TASK STATEMENT: Return all lines from the listing below in which the string "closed" occurs.

++++++++++

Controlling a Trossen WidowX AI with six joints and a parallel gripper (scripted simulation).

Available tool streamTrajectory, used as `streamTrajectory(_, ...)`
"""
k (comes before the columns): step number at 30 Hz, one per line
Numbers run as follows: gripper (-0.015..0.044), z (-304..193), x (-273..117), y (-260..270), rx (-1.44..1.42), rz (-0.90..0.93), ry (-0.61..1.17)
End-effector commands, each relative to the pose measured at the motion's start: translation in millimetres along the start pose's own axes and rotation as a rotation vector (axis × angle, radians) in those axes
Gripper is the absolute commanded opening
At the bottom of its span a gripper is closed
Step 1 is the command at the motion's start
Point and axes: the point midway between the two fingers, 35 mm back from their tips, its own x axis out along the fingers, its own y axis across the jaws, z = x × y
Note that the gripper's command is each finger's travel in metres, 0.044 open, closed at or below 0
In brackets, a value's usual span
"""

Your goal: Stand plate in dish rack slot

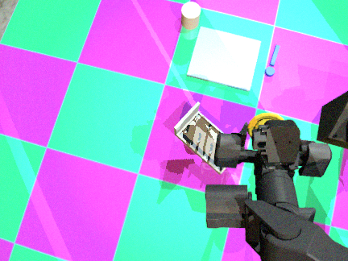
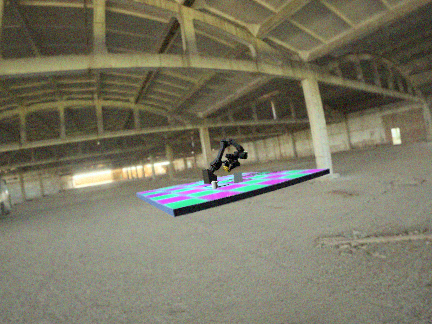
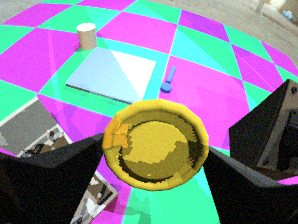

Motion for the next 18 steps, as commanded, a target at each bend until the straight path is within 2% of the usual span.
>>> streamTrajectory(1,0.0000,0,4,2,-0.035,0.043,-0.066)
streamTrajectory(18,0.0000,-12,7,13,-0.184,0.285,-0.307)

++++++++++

RESULT OF THIS TASK:
At the bottom of its span a gripper is closed
Note that the gripper's command is each finger's travel in metres, 0.044 open, closed at or below 0

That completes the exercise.